Tak też zrobili. Mimo różnić, odnaleźli wspólny kontakt z innymi przedstawicielami młodszego pokolenia, którzy byli na weselu. Syriusz cieszył się szczęściem kuzynki. Widząc ją, miał nadzieję, że sam kiedyś odnajdzie szczęśliwe zakończenie mimo tego, że nienawidził swojej rodziny bardziej niż Andromeda. Miał już przyjaciół, którzy zawsze mu pomagali i chociaż znali się krótko, to chronili go przed gniewem krewnych. Miał też Andromedę, która była gotowa udzielić mu schronienia, niezależnie od tego, że będzie musiała się zmierzyć z Blackami po raz kolejny. Czy mógł chcieć więcej? Raczej nie, ale Syriusz, zawsze znajdzie coś nowego, o co gotowy jest walczyć, nawet, jeśli to nie dotyczy jego samego.
- Tonks!- pan młody spojrzał na chłopca, który podszedł do niego, korzystając z nieobecności u jego boku Andromedy.- W pewnym sensie zostaliśmy dzisiaj rodziną, więc teraz mam ci coś do powiedzenia.

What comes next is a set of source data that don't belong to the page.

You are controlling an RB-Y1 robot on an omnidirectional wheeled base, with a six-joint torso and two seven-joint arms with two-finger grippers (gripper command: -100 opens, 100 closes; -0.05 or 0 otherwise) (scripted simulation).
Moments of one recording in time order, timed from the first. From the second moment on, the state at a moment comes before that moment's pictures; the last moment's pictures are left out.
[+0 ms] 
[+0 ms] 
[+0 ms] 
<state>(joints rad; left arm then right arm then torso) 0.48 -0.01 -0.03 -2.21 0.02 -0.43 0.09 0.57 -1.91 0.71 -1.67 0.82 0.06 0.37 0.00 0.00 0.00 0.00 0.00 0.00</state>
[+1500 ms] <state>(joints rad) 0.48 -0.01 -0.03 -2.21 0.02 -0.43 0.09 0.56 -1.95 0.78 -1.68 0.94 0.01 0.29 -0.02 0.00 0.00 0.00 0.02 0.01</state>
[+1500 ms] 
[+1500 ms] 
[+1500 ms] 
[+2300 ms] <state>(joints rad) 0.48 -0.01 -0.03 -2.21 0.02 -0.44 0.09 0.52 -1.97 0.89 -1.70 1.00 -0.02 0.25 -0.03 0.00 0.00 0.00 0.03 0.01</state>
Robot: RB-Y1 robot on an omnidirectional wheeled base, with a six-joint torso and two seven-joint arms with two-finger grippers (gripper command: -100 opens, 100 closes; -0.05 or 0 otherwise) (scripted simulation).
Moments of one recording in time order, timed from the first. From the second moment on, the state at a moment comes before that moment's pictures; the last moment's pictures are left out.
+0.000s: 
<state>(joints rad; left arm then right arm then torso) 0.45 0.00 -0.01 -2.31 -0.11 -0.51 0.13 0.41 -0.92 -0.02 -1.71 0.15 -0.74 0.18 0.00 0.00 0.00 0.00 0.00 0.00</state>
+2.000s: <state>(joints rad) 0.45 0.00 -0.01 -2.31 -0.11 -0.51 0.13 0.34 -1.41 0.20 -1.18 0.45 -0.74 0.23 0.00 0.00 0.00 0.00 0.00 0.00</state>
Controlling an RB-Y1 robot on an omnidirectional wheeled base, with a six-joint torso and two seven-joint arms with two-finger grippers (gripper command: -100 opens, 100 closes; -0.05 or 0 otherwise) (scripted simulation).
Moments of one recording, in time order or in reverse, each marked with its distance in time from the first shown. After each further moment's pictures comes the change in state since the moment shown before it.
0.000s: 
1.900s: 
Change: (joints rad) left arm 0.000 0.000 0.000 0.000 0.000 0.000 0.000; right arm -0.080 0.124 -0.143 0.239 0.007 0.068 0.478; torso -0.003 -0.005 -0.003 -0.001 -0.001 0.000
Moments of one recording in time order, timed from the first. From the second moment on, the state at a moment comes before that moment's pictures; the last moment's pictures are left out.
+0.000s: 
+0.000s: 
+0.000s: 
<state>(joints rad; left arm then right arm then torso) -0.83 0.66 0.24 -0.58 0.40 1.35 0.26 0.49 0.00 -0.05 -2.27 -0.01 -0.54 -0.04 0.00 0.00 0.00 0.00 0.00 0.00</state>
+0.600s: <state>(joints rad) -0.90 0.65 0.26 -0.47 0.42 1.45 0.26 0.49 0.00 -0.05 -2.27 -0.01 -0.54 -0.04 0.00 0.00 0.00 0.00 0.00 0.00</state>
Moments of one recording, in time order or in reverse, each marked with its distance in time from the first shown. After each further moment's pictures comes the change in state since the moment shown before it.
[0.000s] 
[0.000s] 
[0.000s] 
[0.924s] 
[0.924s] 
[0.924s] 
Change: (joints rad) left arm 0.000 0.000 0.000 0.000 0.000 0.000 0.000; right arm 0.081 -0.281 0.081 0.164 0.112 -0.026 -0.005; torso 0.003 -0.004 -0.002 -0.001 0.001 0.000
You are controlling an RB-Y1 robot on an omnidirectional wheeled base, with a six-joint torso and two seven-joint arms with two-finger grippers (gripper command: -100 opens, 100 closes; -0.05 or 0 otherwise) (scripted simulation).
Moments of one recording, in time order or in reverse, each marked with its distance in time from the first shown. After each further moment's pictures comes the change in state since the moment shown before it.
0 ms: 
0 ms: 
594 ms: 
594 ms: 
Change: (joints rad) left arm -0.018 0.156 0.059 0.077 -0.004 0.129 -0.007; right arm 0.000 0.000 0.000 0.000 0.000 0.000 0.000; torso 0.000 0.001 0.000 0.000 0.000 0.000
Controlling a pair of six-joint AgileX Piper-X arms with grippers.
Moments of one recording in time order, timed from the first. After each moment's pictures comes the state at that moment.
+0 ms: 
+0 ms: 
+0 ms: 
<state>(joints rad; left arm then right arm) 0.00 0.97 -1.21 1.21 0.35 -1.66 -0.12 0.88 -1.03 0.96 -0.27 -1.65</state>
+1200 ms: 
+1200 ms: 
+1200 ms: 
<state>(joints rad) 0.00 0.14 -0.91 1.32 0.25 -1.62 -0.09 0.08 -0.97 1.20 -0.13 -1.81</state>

- Zamieniam się w słuch- nie był przestraszony groźnym spojrzeniem Syriusza, był raczej ciekaw tego, co ma do powiedzenia.
- Słynę z nienawidzenia swoich krewnych, ale Andromeda jest dla mnie ważna, to jedyna kuzynka, o którą się martwię i uwierz mi, że jeśli chociaż jeden włos spadnie jej z głowy z twojej winy to cie dopadnę, nawet, jeśli miałbym przez to skończyć w Azkabanie- Ted uśmiechnął się, słysząc to.
- Nigdy jej nie skrzywdzę, więc tam przeze mnie nie trafisz- zapewnił go.- I zawsze będziesz u nas mile widziany, jak zauważyłeś, teraz jesteśmy rodziną- poklepał go po ramieniu.- Tylko uprzedź jakbyś chciał sprowadzić wściekły ród Blacków- Syriusz parsknął śmiechem.
- Spokojna głowa, nimi sam się zajmę- zapewnił go.- Idź do niej, bo ktoś ci ją jeszcze ukradnie.
Ted uśmiechnął się do niego i poszedł do swojej młodej żony, ciesząc się, że ten dzień w końcu nadszedł. Niczego nigdy bardziej nie pragnął niż żyć u jej boku i teraz to marzenie się spełniło, sprawiając, że dwa serca, które zaczęły bić jak jedno, przepełniły się miłością, której nic nie mogło zniszczyć.